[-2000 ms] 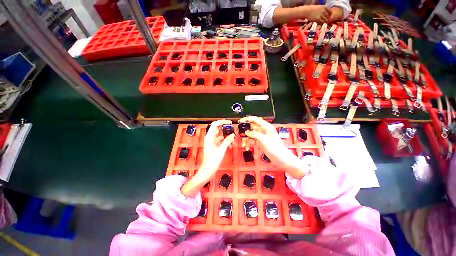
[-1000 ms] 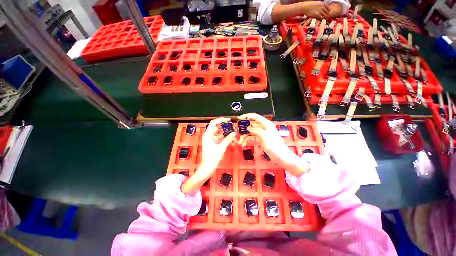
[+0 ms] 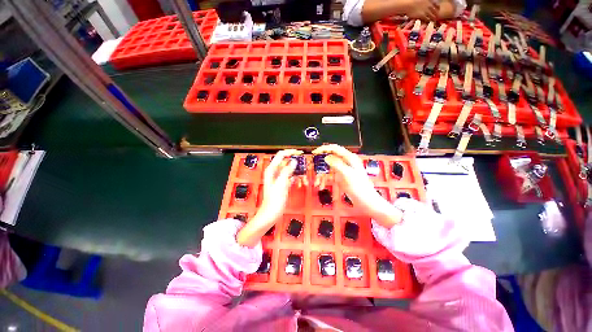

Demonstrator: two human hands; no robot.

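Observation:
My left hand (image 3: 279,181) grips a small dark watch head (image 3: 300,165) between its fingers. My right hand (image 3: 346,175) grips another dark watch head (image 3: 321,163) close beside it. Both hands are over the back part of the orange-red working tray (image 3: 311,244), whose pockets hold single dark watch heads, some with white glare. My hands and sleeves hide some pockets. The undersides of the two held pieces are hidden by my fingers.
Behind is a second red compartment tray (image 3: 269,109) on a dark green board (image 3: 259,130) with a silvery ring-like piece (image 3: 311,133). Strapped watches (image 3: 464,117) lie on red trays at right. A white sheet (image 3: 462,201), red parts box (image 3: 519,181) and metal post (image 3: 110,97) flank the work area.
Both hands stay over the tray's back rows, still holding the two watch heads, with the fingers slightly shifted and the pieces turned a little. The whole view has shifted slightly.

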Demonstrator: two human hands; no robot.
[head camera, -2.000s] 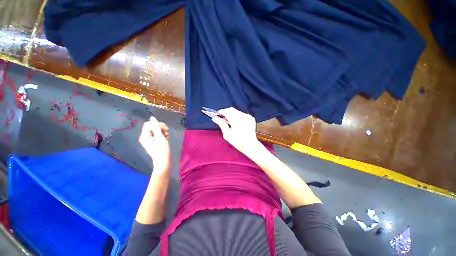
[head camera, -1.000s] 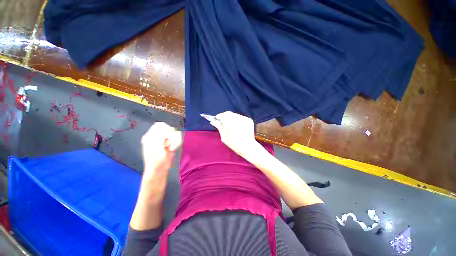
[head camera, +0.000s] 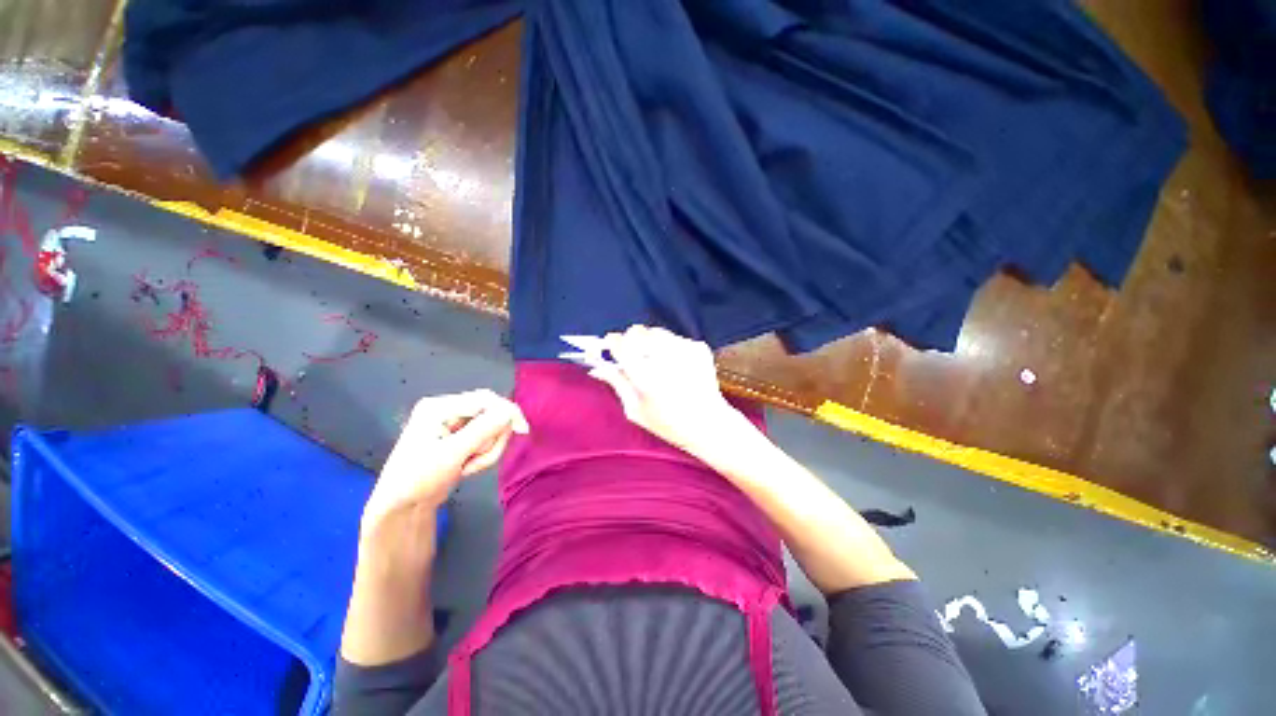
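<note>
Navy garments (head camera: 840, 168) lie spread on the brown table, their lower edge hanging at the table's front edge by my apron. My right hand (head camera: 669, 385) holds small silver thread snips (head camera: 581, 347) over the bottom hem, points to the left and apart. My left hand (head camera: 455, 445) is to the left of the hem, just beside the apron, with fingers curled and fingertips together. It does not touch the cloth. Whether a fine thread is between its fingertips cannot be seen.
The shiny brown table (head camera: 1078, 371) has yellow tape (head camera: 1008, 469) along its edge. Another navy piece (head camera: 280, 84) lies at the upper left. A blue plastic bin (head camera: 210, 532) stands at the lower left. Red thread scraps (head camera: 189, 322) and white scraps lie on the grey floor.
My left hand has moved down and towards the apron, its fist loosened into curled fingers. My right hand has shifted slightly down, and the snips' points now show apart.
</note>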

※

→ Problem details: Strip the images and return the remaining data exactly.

→ Problem solution:
[-2000 ms] 
[-1000 ms] 
[+0 ms] 

Demonstrator: two human hands; no robot.

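Observation:
My left hand (image 3: 279,181) grips a small dark watch head (image 3: 300,165) between its fingers. My right hand (image 3: 346,175) grips another dark watch head (image 3: 321,163) close beside it. Both hands are over the back part of the orange-red working tray (image 3: 311,244), whose pockets hold single dark watch heads, some with white glare. My hands and sleeves hide some pockets. The undersides of the two held pieces are hidden by my fingers.
Behind is a second red compartment tray (image 3: 269,109) on a dark green board (image 3: 259,130) with a silvery ring-like piece (image 3: 311,133). Strapped watches (image 3: 464,117) lie on red trays at right. A white sheet (image 3: 462,201), red parts box (image 3: 519,181) and metal post (image 3: 110,97) flank the work area.
Both hands stay over the tray's back rows, still holding the two watch heads, with the fingers slightly shifted and the pieces turned a little. The whole view has shifted slightly.
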
Demonstrator: two human hands; no robot.
[head camera, -2.000s] 
[head camera, -1.000s] 
[head camera, +0.000s] 
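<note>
Navy garments (head camera: 840, 168) lie spread on the brown table, their lower edge hanging at the table's front edge by my apron. My right hand (head camera: 669, 385) holds small silver thread snips (head camera: 581, 347) over the bottom hem, points to the left and apart. My left hand (head camera: 455, 445) is to the left of the hem, just beside the apron, with fingers curled and fingertips together. It does not touch the cloth. Whether a fine thread is between its fingertips cannot be seen.
The shiny brown table (head camera: 1078, 371) has yellow tape (head camera: 1008, 469) along its edge. Another navy piece (head camera: 280, 84) lies at the upper left. A blue plastic bin (head camera: 210, 532) stands at the lower left. Red thread scraps (head camera: 189, 322) and white scraps lie on the grey floor.
My left hand has moved down and towards the apron, its fist loosened into curled fingers. My right hand has shifted slightly down, and the snips' points now show apart.
</note>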

The given output is the complete response.